[[ DATA BELOW, beginning ]]

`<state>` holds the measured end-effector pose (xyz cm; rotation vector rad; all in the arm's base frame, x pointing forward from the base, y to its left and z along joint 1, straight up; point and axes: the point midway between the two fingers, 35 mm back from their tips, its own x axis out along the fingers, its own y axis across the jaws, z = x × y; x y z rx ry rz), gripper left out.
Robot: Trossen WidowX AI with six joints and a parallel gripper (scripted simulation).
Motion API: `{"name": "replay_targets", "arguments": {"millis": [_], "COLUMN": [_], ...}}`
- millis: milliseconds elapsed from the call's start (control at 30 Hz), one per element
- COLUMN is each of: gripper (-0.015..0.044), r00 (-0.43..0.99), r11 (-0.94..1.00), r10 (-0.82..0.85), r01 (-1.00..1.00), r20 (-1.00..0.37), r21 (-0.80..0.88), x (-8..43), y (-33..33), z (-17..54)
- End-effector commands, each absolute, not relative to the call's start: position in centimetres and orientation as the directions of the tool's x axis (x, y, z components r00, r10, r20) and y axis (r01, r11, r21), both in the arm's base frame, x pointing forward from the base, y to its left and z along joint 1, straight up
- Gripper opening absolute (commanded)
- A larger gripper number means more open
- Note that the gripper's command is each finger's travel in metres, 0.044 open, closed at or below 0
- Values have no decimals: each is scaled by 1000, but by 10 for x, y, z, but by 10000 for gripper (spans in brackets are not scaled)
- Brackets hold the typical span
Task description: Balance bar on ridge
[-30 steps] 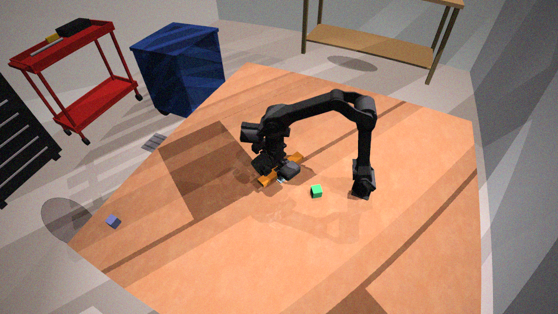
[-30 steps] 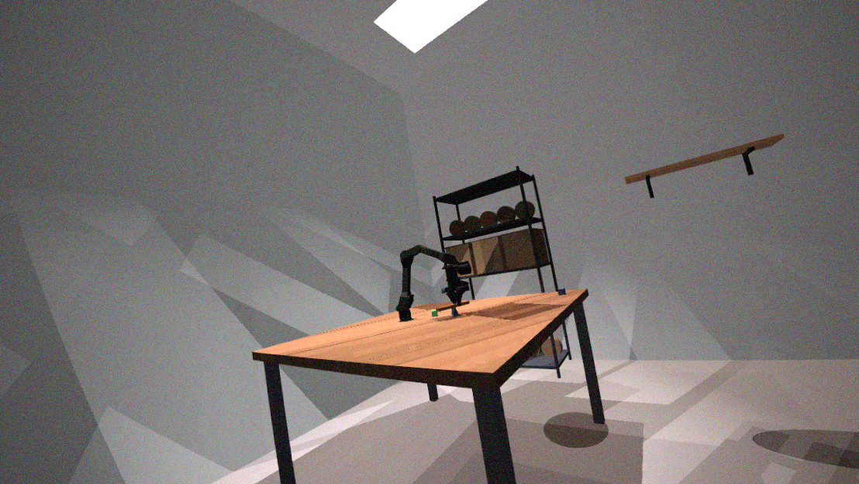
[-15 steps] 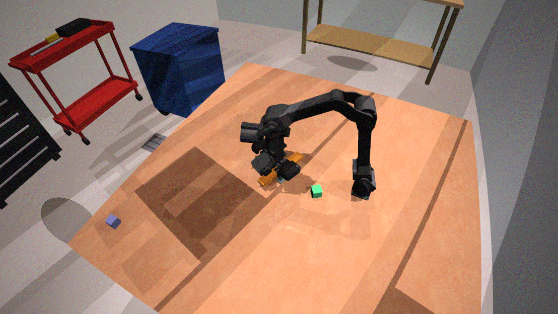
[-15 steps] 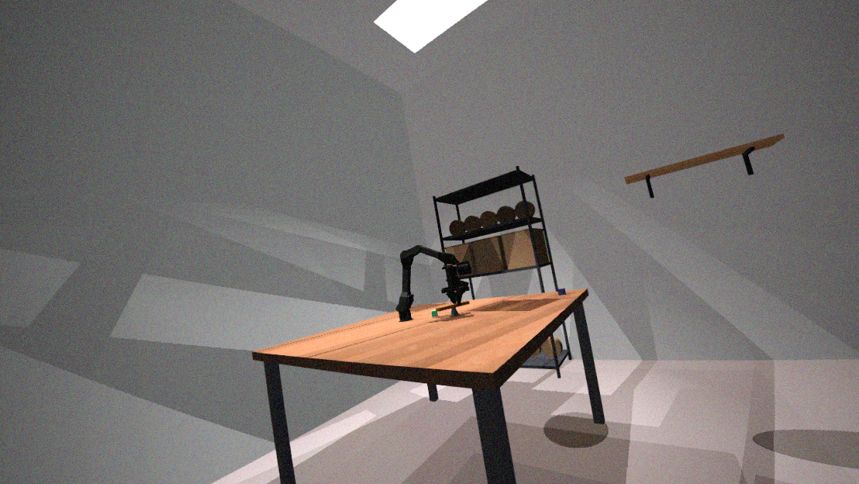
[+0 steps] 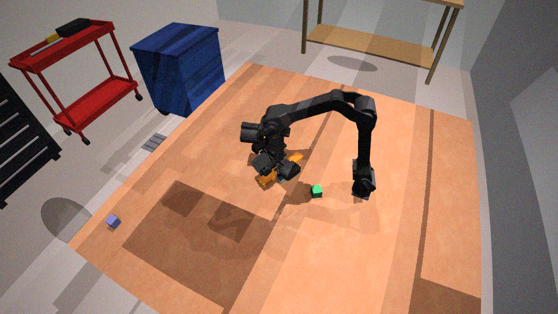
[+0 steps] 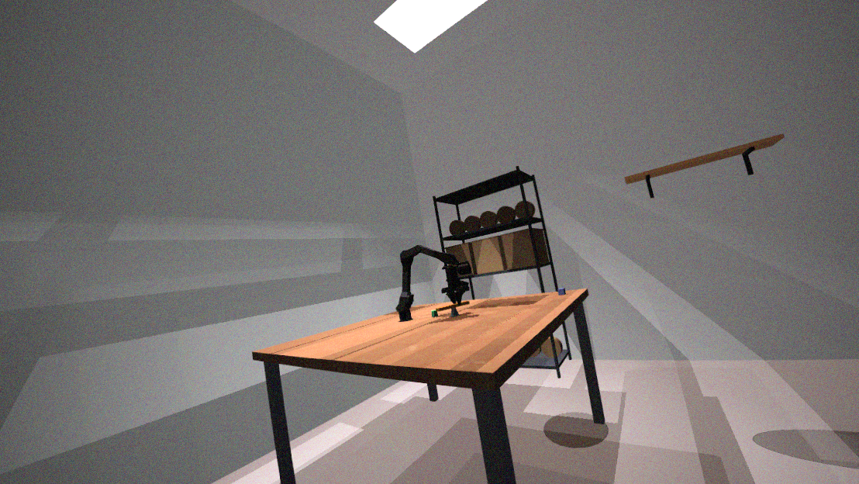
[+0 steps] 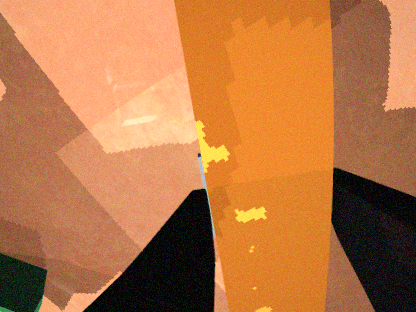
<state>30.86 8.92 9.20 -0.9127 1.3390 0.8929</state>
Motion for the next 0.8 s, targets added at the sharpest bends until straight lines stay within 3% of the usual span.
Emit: {"name": "replay_targets", "arguments": {"millis": [0,333,633,767], "gripper": [185,185,421,440], "r00": [34,34,34,34], "r11": [392,392,392,392], "r10": [8,8,8,8], "r01": [-919,-919,-919,-919], "r20": [-999,-999,-999,-999], "r21": [-28,-28,-28,-28], "x": [309,309,309,309], "y": [89,89,89,89], "z": [92,92,92,94]}}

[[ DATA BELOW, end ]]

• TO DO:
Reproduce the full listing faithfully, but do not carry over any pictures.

• SOLUTION TO THIS PROBLEM:
`<state>` holds the measured end-effector pose (xyz cm; rotation vector rad; all in the arm's base frame, x pointing forward from the base, y to its left and z along joint 1, straight up; point and axes: the point midway between the two fingers, 35 mm back from their tips, its own x axis out along the fingers, its own y axis across the jaws, z = x × y; x y z rx ry rz), gripper left out.
Robot: Trossen WidowX AI with six joints and a parallel gripper (scripted simulation).
Motion API: `{"name": "replay_targets", "arguments": {"millis": [_], "COLUMN": [_], ...}}`
- millis: milliseconds elapsed from the call's start (control at 30 Hz), one per element
- COLUMN is each of: gripper (-0.015..0.044), r00 (-0.43..0.99), r11 (-0.94..1.00), r10 (-0.82..0.85), r01 (-1.00..1.00), r20 (-1.00..0.37), r21 (-0.80..0.88), x (-8..43), y (-33..33), z (-17..54)
- End-effector commands, each absolute, not relative to the call's start: position in centimetres and orientation as the directions of the tool's x axis (x, y, z components r00, r10, r20) and y axis (r01, r11, r21), both in the arm's base frame, x pointing forward from the base, y to its left and z along joint 1, straight up
- Gripper opening absolute (commanded)
- A larger gripper number means more open
- Note that the gripper's command is each finger's travel in metres, 0.044 open, closed at or below 0
- Values have no decimals: each is scaled by 1000, but by 10 for x, y, z, but by 10000 for gripper (spans in brackets are not scaled)
- Brackets hold the typical span
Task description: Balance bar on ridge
[-30 steps] 
[-30 steps] 
[-15 steps] 
[-15 steps] 
[+0 steps] 
[+0 steps] 
[+0 steps] 
<state>30.86 8.92 9.20 -0.9127 1.3390 0.8929</state>
Motion for the next 0.8 s, targets added at the sharpest bends until straight lines stay within 3% of the usual span.
Emit: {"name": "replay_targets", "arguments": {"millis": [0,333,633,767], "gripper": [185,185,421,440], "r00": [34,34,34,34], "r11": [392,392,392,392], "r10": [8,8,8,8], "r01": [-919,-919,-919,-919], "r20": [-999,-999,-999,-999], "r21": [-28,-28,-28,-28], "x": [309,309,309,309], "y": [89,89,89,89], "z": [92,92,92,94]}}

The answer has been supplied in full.